# Need help identifying and dating Elgin bicycle



## silverbear (Jan 4, 2010)

Hello, Silverbear here.  I'm new to this forum, but have been fooling around with old bikes for some time.  At present I have a few Schwinns and three Elgins, a 34, a 39 and one which I just purchased on ebay.  It is this "new" one I am asking help in identifying and giving a year or year range of manufacture.  There are several things which might help in identifying it... I notice the head badge is riveted in place and does not use screws as my other Elgins do.  The goose neck is distinctive as is the chain guard.  This has peaked, but not Gothic fenders.  The rear fender has holes for affixing string for a skirt/coat guard.  Seat is Troxel.
The paint is original, as is the rest of the bike so far as I know.  It must have been stored indoors as it is in generally good condition, has all spokes and they are in pretty good tension... I'm hoping they can be adjusted to be made more true.  A few more pictures will follow which may help in identifying this bike... thanks for looking.
SB


----------



## silverbear (Jan 4, 2010)

I don't seem to be able to add photos in a reply to my own thread, so will simply describe what the last photo would have shown.  The front axle is ribbed in a manner similar to the rear axle.
Many thanks for any help with this identification.  I look forward to exploring the forum and listening in to people more knowledgeable than am I.
SB


----------



## Adamtinkerer (Jan 4, 2010)

It looks like a late 37-early 38. In 38, they started using more Murray built bikes, with the flared tube ends and wishbone style rear stays on the frame, as on your bike. The only thing that seems off is the earlier style chain guard. The fall/winter 37-8 catalog page in the Elgin/JC Higgins/Hawthorne book shows a small thumnail illustration of a girls' model which appears to have this same guard, but too small to tell the frame. That's the last showing of that guard, so logic would suggest... Also, posting the serial # may help. It should be stamped on the bottom bracket, beginning with "MOD 502", a second, catalog #, and then the serial #. Anyway, nice looking ride, and welcome to the forum!!


----------



## silverbear (Jan 4, 2010)

Adamtinkerer said:


> It looks like a late 37-early 38. In 38, they started using more Murray built bikes, with the flared tube ends and wishbone style rear stays on the frame, as on your bike. The only thing that seems off is the earlier style chain guard. The fall/winter 37-8 catalog page in the Elgin/JC Higgins/Hawthorne book shows a small thumnail illustration of a girls' model which appears to have this same guard, but too small to tell the frame. That's the last showing of that guard, so logic would suggest... Also, posting the serial # may help. It should be stamped on the bottom bracket, beginning with "MOD 502", a second, catalog #, and then the serial #. Anyway, nice looking ride, and welcome to the forum!!



Thank you, Adam.
On the seat post is a decal with 502-5076.  Under the pedal crank is:  MOS 76054  I hope this is enough to pinpoint the year and model.  I have another question.  I was looking in the photos section under Elgin 2 speed and see that the axle in the picture looks the same as mine with the ridges.  I do not see a lubrication fitting, however.  Is this by chance a 2 speed?
I did a little more looking at the bike and discovered the spokes clean up nicely with no rust, pumped up the Bridgestone tires and they hold air.  I don't see any checking, but they are somewhat worn.  I'm surprised at the good condition of this bike.  Thanks again for your help as it is much appreciated.
SB


----------



## Adamtinkerer (Jan 4, 2010)

Well, 5076 corresponds to a spring '38 girls' model! It's shown and described w/a 'half chainguard', which is probably the same one that's on my 37ish Collegiate (junior badge to Elgin). Mine has the older Westfield built frame, and a matching color Elgin tank courtesy of ebay! 

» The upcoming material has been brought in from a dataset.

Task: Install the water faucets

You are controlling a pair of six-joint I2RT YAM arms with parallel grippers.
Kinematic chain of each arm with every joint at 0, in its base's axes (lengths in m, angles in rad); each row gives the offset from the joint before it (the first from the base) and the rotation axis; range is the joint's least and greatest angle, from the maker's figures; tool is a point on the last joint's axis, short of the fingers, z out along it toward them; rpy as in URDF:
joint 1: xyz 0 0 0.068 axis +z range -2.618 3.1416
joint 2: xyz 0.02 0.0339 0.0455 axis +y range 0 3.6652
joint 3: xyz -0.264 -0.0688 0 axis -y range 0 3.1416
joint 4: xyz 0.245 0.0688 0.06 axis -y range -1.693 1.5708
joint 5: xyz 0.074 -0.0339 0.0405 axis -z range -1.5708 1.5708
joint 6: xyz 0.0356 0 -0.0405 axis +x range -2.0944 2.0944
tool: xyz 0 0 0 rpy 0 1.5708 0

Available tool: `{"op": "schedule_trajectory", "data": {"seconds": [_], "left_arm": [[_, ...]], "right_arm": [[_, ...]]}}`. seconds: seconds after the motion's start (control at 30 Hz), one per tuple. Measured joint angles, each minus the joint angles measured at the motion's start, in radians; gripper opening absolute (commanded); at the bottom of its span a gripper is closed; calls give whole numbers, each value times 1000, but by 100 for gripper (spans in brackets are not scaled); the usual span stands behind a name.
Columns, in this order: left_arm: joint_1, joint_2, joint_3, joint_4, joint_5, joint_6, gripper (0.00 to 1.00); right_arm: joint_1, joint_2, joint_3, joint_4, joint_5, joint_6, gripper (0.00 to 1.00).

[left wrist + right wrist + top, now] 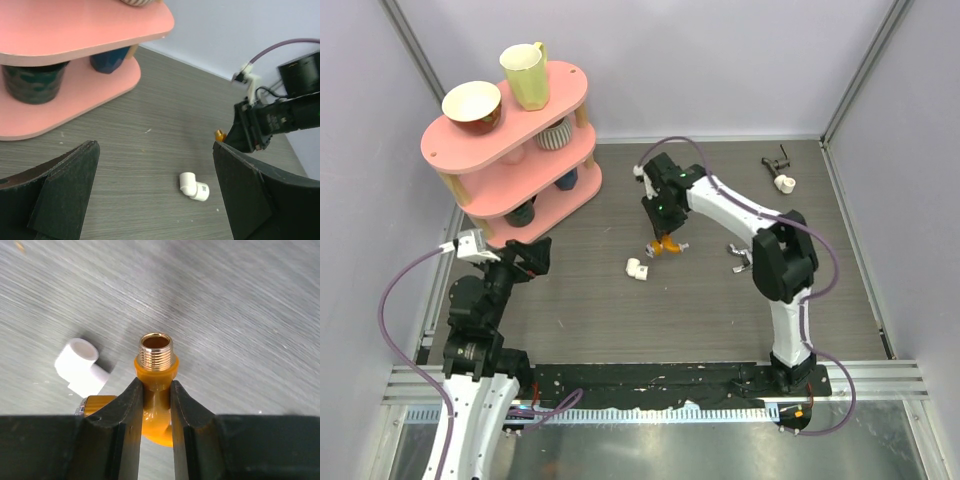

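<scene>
The orange tap points its brass threaded end away from the wrist, and my right gripper is shut on its body, both fingers pressing its sides. From above, this gripper reaches down at mid-table with the tap at its tips. The white elbow fitting lies on the table just left of the tap, free. In the left wrist view the fitting lies ahead between the wide-apart fingers of my left gripper, which is open and holds nothing.
A pink two-tier shelf with cups and bowls stands at the back left. A small silver tap piece lies right of the right gripper. A dark tap piece with a white end sits at the back right, near the wall.
</scene>
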Motion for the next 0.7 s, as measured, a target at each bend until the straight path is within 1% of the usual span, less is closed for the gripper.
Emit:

 Almost all Elgins of the era featured the 'air-cooled hubs'. Yours is probably not a 2 speed, however I can't see under the chainguard. I looked at the 2 speed in the photo gallery, and I see some "extra" cogs and things ahead of the sprocket, I don't know if it's a whole different hub or not. I'll leave that to one of our experts.


----------



## silverbear (Jan 4, 2010)

Thank you Adam.  You've been very helpful.  Are you restoring your 37 or leaving it as it is?  I like the ladies models as I find them easier to mount.  I'm an old guy with partial paralysis in my feet and lower legs, so being able to step through is good.  
SB


----------



## Adamtinkerer (Jan 5, 2010)

"Are you restoring your 37 or leaving it as it is?" Like most of the bikes I have, it's on the edge. It doesn't look quite as good as it does in the pic. Maybe a partial resto, I want to get one of those home powder coat sets from Eastwood. They have a 'chrome' that looks good, I figure that'd be a LOT cheaper than rechroming small parts!! I probably won't repaint it though.


----------